A flugpole and a building stand on the same horizontal level. From the point P at tue bottom of the building, the angle of elevation of the top of the flogpole is 65 degree from the top Q of the building the angle of elevation of the point T is 25 degree. If the building is 20m high, calculate (a) distance PT (b) Height of the flogpole (c) distance QT
Make your necessary diagram.
Look at triangle PTQ
angle QPT = 25° , since angle of elevation was given as 65°
angle TQP = 115°, which leaves 40° for angle T
by the sine law:
TP/sin115 = 20/sin40
TP = 20sin115/sin40 = ....
but TP is the hypotenuse of the original righ-angled triangle with the flagpole (flogpole, flugpole) as its vertical side, so
sin65° = height of flagpole/TP
height of flagpole = TPsin65 = ...
To solve this problem, we can use trigonometric ratios and create two right triangles.
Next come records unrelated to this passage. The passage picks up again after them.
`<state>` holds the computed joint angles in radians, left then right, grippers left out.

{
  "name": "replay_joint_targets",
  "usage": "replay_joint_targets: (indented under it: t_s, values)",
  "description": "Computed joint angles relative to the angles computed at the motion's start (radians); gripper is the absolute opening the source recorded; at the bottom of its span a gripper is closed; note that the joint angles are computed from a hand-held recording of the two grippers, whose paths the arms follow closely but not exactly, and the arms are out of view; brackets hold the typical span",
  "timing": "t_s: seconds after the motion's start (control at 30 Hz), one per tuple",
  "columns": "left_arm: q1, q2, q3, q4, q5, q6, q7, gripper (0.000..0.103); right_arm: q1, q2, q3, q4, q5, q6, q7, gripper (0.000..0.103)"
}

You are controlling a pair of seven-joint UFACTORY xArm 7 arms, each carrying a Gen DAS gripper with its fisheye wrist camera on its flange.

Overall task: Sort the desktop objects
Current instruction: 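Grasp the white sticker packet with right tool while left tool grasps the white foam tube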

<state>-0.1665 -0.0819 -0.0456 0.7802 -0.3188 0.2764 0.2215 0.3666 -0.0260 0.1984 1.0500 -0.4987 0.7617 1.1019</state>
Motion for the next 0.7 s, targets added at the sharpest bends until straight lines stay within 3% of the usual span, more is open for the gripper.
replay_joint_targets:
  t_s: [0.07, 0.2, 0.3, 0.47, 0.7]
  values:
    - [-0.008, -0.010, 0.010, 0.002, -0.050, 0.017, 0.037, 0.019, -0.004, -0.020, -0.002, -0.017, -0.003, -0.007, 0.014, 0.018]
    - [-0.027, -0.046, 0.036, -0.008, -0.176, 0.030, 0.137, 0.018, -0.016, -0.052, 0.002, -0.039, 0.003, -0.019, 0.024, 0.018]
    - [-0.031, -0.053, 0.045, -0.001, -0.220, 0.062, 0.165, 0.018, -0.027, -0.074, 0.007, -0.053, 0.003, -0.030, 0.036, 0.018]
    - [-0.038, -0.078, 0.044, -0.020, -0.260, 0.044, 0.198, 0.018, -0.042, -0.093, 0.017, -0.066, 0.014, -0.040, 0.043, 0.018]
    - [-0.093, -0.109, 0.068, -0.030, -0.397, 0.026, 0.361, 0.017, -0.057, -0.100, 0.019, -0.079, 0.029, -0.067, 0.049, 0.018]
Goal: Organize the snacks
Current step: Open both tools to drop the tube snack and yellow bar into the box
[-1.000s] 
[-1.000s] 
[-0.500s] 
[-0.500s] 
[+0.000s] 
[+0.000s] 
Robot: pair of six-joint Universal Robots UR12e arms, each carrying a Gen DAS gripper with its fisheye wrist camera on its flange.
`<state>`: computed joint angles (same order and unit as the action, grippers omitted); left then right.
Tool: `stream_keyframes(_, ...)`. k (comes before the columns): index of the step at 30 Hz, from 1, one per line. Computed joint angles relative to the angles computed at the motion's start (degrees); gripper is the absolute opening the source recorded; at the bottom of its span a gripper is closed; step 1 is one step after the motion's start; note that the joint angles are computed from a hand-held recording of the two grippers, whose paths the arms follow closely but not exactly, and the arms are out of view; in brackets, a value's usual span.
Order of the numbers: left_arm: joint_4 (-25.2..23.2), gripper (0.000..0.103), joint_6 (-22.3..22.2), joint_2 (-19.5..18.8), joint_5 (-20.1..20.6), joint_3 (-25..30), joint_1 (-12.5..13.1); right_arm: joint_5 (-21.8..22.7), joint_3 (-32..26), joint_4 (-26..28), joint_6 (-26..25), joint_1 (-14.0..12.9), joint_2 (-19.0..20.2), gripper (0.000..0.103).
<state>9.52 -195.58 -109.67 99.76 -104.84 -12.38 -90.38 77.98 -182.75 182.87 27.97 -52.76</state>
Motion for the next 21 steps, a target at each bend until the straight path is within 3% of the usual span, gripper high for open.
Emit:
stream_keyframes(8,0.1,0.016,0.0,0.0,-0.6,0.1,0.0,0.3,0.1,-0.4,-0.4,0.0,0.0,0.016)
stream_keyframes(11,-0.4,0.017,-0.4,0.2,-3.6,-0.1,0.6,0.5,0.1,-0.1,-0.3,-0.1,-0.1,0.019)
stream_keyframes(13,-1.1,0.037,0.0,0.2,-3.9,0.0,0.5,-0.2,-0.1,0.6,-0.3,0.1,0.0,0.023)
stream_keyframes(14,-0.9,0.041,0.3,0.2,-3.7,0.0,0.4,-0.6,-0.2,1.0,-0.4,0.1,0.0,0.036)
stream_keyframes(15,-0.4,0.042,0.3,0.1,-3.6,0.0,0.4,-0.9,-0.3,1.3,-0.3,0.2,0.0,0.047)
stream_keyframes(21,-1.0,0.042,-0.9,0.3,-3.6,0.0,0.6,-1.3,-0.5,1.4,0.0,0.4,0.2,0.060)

Let's label the points and given values as follows:
P: Point at the bottom of the building
Q: Point at the top of the building
T: Top of the flagpole
Given information:
- Angle of elevation from P to T: 65 degrees
- Angle of elevation from Q to T: 25 degrees
- Height of the building (PQ): 20m
(a) Distance PT:
To find the distance PT, we need to find the length of the side opposite the angle of elevation at point P.
Tan(65°) = Opposite / Adjacent
Tan(65°) = PT / 20m
Using a scientific calculator:
PT = 20m * Tan(65°)
PT ≈ 41.5m
Therefore, the distance PT is approximately 41.5 meters.
(b) Height of the flagpole:
To find the height of the flagpole, we need to find the length of the side opposite the angle of elevation at point Q.
Tan(25°) = Opposite / Adjacent
Tan(25°) = Height of the flagpole / 20m
Using a scientific calculator:
Height of the flagpole = 20m * Tan(25°)
Height of the flagpole ≈ 8.74m
Therefore, the height of the flagpole is approximately 8.74 meters.
(c) Distance QT:
To find the distance QT, we can use the height of the flagpole we just calculated and the given height of the building.
QT = Height of the flagpole + Height of the building
QT = 8.74m + 20m
QT ≈ 28.74m
Therefore, the distance QT is approximately 28.74 meters.